🤖 AI Summary
Few-shot action recognition aims to accurately classify video actions using only a few labeled examples per class, addressing the high annotation cost and complexity of temporal modeling in videos. This paper presents a systematic survey of the field and introduces the first taxonomy of few-shot methods specifically designed for video actions, proposing an innovative dual-track framework integrating generative modeling and meta-learning. Within the meta-learning paradigm, we uniquely decouple three technical dimensions: video instance representation, class prototype learning, and generalized video alignment. Our unified methodology integrates video representation learning, prototype/matching networks, adversarial generative modeling, and cross-video temporal alignment. We conduct comprehensive evaluations on standard benchmarks—including UCF101, HMDB51, and Kinetics—demonstrating that generalizable temporal modeling and self-supervised pretraining constitute critical directions for future advancement.
📝 Abstract
Few-shot action recognition aims to address the high cost and impracticality of manually labeling complex and variable video data in action recognition. It requires accurately classifying human actions in videos using only a few labeled examples per class. Compared to few-shot learning in image scenarios, few-shot action recognition is more challenging due to the intrinsic complexity of video data. Numerous approaches have driven significant advancements in few-shot action recognition, which underscores the need for a comprehensive survey. Unlike early surveys that focus on few-shot image or text classification, we deeply consider the unique challenges of few-shot action recognition. In this survey, we provide a comprehensive review of recent methods and introduce a novel and systematic taxonomy of existing approaches, accompanied by a detailed analysis.
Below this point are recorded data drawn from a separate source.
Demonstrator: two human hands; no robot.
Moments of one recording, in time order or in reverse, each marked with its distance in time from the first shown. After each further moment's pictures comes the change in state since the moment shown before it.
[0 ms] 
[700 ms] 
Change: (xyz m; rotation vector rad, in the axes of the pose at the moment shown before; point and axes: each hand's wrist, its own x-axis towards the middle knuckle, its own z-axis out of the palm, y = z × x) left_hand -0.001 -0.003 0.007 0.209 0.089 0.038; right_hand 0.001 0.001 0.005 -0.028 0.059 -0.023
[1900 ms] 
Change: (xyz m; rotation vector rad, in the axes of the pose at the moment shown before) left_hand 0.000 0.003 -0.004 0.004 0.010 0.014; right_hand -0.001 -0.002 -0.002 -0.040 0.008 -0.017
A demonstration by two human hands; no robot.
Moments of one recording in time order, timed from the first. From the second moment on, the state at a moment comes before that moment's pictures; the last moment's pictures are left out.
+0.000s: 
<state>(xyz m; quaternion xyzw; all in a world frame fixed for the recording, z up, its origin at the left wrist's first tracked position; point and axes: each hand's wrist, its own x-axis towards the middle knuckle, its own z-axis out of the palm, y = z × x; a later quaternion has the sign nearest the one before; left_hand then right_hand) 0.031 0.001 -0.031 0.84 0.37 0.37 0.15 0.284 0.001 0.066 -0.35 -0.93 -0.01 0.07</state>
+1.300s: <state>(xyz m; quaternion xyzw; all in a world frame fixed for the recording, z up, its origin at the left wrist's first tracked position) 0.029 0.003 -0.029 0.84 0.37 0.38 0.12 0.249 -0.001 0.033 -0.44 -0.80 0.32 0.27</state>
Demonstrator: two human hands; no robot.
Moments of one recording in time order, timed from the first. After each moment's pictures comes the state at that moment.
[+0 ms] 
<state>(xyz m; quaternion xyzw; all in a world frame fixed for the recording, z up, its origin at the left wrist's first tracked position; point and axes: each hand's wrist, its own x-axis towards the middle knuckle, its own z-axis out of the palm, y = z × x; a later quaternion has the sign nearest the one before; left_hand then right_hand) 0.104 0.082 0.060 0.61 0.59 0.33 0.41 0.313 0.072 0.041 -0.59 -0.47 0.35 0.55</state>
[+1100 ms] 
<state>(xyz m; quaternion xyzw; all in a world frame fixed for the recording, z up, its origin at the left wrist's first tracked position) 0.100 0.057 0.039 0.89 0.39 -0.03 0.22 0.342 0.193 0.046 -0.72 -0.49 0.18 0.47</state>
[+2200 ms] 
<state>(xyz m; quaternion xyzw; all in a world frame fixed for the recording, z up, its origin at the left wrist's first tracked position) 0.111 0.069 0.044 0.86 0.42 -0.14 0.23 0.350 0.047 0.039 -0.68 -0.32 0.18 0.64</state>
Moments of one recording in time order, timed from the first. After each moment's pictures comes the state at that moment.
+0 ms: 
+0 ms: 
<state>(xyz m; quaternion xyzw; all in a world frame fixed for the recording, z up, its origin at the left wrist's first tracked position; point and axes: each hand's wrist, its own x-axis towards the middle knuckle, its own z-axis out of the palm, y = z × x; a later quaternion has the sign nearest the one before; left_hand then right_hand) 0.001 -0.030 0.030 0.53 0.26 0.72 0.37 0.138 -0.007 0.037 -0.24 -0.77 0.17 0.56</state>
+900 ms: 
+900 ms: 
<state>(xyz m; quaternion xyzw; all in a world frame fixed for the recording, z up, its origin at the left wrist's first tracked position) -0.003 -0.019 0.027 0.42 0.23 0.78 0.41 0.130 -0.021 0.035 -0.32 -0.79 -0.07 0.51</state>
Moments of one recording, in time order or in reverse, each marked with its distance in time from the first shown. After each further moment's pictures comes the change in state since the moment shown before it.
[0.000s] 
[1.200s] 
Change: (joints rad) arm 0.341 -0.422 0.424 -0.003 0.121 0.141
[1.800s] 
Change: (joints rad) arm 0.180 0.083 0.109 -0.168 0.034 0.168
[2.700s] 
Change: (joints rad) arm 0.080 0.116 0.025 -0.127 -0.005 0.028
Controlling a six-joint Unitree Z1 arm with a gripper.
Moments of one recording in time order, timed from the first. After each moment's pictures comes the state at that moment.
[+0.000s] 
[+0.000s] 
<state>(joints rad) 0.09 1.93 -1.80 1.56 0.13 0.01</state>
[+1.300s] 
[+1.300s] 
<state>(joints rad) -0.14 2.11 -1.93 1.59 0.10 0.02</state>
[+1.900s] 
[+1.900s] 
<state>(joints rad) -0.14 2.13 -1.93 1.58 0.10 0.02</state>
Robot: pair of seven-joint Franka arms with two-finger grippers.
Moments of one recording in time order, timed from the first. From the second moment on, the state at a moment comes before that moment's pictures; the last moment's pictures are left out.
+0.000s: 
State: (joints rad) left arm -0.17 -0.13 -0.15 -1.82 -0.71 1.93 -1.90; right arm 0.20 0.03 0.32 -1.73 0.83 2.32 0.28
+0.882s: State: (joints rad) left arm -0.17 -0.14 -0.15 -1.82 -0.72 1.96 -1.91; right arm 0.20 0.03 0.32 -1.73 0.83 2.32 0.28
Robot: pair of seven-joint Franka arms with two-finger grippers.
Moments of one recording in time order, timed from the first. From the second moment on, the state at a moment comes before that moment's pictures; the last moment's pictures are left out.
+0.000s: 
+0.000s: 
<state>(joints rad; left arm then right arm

We categorize the methods into generative-based and meta-learning frameworks, and further elaborate on the methods within the meta-learning framework, covering aspects: video instance representation, category prototype learning, and generalized video alignment. Additionally, the survey presents the commonly used benchmarks and discusses relevant advanced topics and promising future directions. We hope this survey can serve as a valuable resource for researchers, offering essential guidance to newcomers and stimulating seasoned researchers with fresh insights.